**WHAT THE TASK REQUIRES:**
Copy the data below verbatim, leaving no line out.

=== MATERIAL PROVIDED ===

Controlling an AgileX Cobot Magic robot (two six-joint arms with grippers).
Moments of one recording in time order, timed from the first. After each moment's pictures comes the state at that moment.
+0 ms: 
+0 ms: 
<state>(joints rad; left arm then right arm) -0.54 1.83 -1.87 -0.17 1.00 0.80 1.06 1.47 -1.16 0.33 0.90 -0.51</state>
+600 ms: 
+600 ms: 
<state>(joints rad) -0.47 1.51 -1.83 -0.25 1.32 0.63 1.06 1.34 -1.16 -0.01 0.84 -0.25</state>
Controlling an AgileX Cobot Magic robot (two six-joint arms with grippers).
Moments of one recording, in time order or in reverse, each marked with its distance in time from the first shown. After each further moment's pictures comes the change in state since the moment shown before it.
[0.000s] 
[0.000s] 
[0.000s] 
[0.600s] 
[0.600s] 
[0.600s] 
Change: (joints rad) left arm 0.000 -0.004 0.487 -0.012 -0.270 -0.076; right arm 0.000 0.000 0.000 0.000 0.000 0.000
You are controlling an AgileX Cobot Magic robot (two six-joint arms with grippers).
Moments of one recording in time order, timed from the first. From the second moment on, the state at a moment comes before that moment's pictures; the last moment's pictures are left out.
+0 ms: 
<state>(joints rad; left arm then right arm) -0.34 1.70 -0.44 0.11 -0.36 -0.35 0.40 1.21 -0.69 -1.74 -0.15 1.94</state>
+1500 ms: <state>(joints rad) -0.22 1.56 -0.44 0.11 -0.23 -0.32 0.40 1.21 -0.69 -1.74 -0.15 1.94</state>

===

**RESPONSE:**
Controlling an AgileX Cobot Magic robot (two six-joint arms with grippers).
Moments of one recording in time order, timed from the first. After each moment's pictures comes the state at that moment.
+0 ms: 
+0 ms: 
<state>(joints rad; left arm then right arm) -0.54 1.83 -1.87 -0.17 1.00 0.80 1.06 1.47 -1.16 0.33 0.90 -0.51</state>
+600 ms: 
+600 ms: 
<state>(joints rad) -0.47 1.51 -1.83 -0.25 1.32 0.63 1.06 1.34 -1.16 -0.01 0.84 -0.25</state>
Controlling an AgileX Cobot Magic robot (two six-joint arms with grippers).
Moments of one recording, in time order or in reverse, each marked with its distance in time from the first shown. After each further moment's pictures comes the change in state since the moment shown before it.
[0.000s] 
[0.000s] 
[0.000s] 
[0.600s] 
[0.600s] 
[0.600s] 
Change: (joints rad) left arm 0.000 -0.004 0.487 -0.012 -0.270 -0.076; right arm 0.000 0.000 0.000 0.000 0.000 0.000
You are controlling an AgileX Cobot Magic robot (two six-joint arms with grippers).
Moments of one recording in time order, timed from the first. From the second moment on, the state at a moment comes before that moment's pictures; the last moment's pictures are left out.
+0 ms: 
<state>(joints rad; left arm then right arm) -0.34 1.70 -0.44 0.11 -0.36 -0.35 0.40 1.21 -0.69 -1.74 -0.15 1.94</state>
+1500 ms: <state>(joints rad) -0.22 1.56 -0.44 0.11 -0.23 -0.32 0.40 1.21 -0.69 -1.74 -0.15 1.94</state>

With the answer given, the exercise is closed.